The v3.18 KumoScale release also has improved install and upgrade processes, end-to-end security and reporting telemetry, and a sample reporting dashboard built on Prometheus logging, Loki telemetry and Grafana dashboard support.

Comment

Kioxia’s KumoScale competes with other suppliers of NVMe-oF-accessed flash arrays, including SW-only Excelero, and SW+HW suppliers Dell EMC, HPE, IBM, Infinidat, NetApp, Pure Storage, StorONE and VAST Data.
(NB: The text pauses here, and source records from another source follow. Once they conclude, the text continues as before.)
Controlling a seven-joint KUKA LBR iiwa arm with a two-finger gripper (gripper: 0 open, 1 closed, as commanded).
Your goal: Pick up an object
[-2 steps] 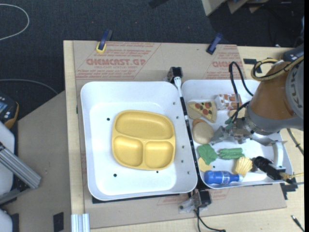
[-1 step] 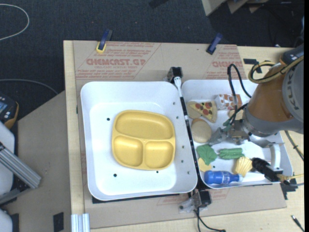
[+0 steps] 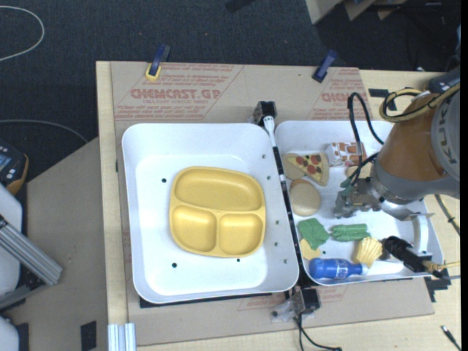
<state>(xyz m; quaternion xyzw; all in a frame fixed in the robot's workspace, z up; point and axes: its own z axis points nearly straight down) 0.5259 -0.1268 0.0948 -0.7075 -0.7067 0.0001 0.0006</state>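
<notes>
End effector [image 3: 354, 198] lowered into the right shallow white bin [image 3: 424, 229], among toy foods; its state cannot be told; nearest lie a tan rounded bread-like piece [image 3: 305, 197] and a green plastic pod [image 3: 348, 232]; nothing visibly lifted; the pick seems undone.

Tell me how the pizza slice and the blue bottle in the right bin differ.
The pizza slice is flat, tan with red spots, and lies near the bin's far end; the blue bottle is rounded, solid blue with a white end, and lies at the near edge. The slice is wedge-shaped, the bottle elongated. Both lie in the right bin.
</notes>
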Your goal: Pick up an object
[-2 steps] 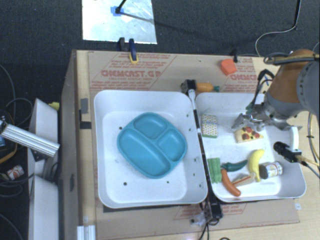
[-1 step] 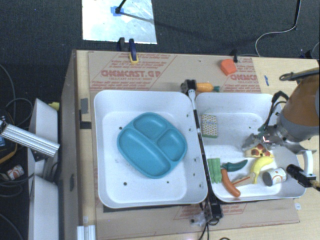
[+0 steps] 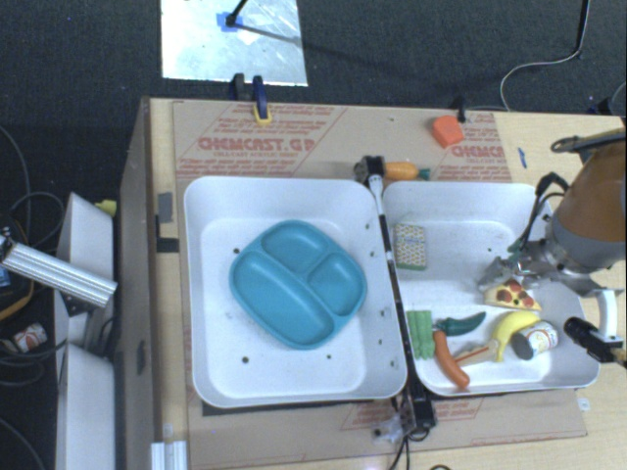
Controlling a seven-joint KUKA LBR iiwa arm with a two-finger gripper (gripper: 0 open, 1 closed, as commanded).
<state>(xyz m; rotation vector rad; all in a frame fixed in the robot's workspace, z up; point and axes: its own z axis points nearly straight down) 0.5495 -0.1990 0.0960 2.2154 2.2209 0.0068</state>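
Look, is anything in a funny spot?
Yes. An orange block lies on the bench and a toy carrot sits on the right bin's back rim, while the other toys lie inside.

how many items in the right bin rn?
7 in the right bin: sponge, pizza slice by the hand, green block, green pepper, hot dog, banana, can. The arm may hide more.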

The company is targeting cloud service suppliers and enterprise data centres, saying KumoScale offers native NVMe-oF performance at data centre scale, whatever that means.

A Hardware Compatibility List is said to exist on the “Deploying Storage Nodes” KumoScale webpage, but Kioxia’s link to it fails. We’re told customers can request it through Kioxia sales channels. Kioxia documentation refers to 2U x 24 slot configurations. These could hold 368.6TB of PCIe Gen 4-connected Kioxia CD6-R NVMe SSDs, enabling a 7.4PB rack — or 184PB capacity using 500 such servers.

KumoScale SW is sold via a perpetual licence and we have no information about KumoScale sales. We do know Kioxia has steadily extended KumoScale functionality since the software was first revealed in late 2017.

KumoScale history

  • Jun 2021 — v3.18 SW supports OpenStack Wallaby and BGP Routing.
  • Nov 2020 — PCIe Gen 4 added.
  • Oct 2020 — KumoScale faster than Ceph on block IO.
  • May 2020 — Thin provisioning support.
  • Apr 2020 — CSI-compliant Snapshot and clone functions added.
  • Sep 2019 — Supports Graphite and Prometheus technology.
  • Mar 2019 — Supports NVMe-TCP.
  • Mar 2018 — Toshiba announces KumoScale all-flash array SAN software supporting RoCE.
  • Aug 2017 — KumoScale software development revealed, running in a server and virtualizing a pool of disaggregated physical NVMe SSDs.